Standing in a small town in northern Oklahoma is the only realized skyscraper designed by one of America’s greatest architects. Its creator called it “the tree that escaped the crowded forest,” though a small grove has grown up next to it. It is a magnificent piece of architecture that makes the trip to Bartlesville worth the time and effort to get there.

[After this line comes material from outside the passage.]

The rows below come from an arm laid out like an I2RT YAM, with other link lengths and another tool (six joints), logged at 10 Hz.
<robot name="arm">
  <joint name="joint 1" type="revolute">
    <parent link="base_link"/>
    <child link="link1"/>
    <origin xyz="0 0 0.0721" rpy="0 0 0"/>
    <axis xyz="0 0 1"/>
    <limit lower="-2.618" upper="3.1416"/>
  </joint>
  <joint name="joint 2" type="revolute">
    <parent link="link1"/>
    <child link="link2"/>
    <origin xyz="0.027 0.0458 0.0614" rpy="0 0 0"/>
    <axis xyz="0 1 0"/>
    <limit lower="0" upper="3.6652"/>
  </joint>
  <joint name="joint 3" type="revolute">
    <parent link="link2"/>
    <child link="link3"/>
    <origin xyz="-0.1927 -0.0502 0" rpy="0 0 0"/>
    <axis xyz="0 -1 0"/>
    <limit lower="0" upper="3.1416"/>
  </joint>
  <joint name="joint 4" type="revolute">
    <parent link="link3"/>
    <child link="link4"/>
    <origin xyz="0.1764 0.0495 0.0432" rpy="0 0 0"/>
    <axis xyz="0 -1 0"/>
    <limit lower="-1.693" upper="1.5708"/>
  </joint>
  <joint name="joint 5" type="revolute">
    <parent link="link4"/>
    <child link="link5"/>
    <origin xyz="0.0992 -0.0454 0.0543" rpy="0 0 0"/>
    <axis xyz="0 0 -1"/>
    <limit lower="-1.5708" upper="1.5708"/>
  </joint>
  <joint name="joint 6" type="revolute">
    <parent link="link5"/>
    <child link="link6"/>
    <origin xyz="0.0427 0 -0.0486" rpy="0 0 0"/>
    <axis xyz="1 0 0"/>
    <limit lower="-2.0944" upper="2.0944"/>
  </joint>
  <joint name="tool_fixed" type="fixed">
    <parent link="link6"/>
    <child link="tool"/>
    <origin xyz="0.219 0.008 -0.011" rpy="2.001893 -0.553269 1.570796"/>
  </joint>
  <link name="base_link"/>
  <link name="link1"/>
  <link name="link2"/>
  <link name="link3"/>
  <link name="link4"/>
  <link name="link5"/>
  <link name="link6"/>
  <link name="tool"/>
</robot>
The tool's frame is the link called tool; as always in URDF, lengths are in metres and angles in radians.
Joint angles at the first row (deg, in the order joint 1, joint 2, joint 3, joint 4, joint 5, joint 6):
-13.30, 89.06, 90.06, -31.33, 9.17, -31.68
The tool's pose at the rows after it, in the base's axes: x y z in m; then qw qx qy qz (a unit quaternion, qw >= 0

Over my Christmas holiday, I decided to make that effort driving five hours north from my parent’s home in Dallas to this oil town of 60,000 residents to experience Frank Lloyd Wright’s Price Tower. I’m glad I did and would recommend the trip to everybody.
A Quick History
Bartlesville is only anything because of oil. It was home to Phillips Petroleum Company for decades and is still home to Phillips 66 and several ConocoPhillips facilities and offices. This is why Harold C. Price was in Bartlesville because he came up with a way to make oil pipelines last longer and be easier to repair.
In the early 1950s, the Prices who had seen a lot of success decided it was time to build a new building. The Prices’ two sons were taking classes from renowned modern architect Bruce Goff who recommended they speak with Frank Lloyd Wright when he visited for a lecture. When Price met with Wright they decided on a 19-story multi-purpose high rise structure adapting a design from an unrealized project of Wright’s that would have been built in Manhattan.
Construction began in 1952, and it was open to the public in 1956. The Price Company sold it to Phillips in the 1980s, which eventually donated it to Price Tower Arts Center, the current owner, which has undertaken the long and arduous road to preservation, in some cases restoration, with fully functional spaces. It is designated a National Historic Landmark and is one of 11 Wright-designed structures nominated as a group for the UNESCO World Heritage List.
The Design
At 221 feet tall, the tower is only 70 feet taller than Wright’s other vertical structure that was built. However, he allegedly didn’t consider the S.C. Johnson Research Tower a skyscraper at 14 stories because it wasn’t a multi-purpose structure. To him a skyscraper had to be when a city block is turned on the vertical with mixed-use space throughout including residential, commercial and office space.
Anyway, both towers use Wright’s taproot tower design inspired by nature. Rather than build a tower with the walls around it being the structure, he was inspired by trees with their central support system of a trunk that the branches then grow off of. For his towers that’s exactly what he did. The exterior walls are merely decorative or utilitarian and not structural at all. Instead the support comes from the central columns or piers that extend out of the taproot foundation.
At the Price Tower that central trunk are the four elevator shafts. Each of the floors extends off of these main supports like branches on a tree. The tower follows more of a coniferous shape as it gets narrower toward the top. You can really experience this design when in the rooms. It also gives a whole different feeling in the spaces since the ceiling is sloping upward toward the windows almost releasing you from the building and opening the views to sweeping vistas.
Those views are even better when most of the exterior walls are windows. Around the exterior of the building are copper louvers that act to shade and provide privacy. Most are fixed, but these shutters toward the top of the tower were designed to move as needed.
The top floors were the executive offices for the H.C. Price Company, there were two-story apartments on one side (one of them Bruce Goff lived in for years) and single-story office spaces around the other sides. Some of both kinds of rooms, one- and two-story, have been converted to hotel rooms while the upper levels have been restored to their original designs for the tours.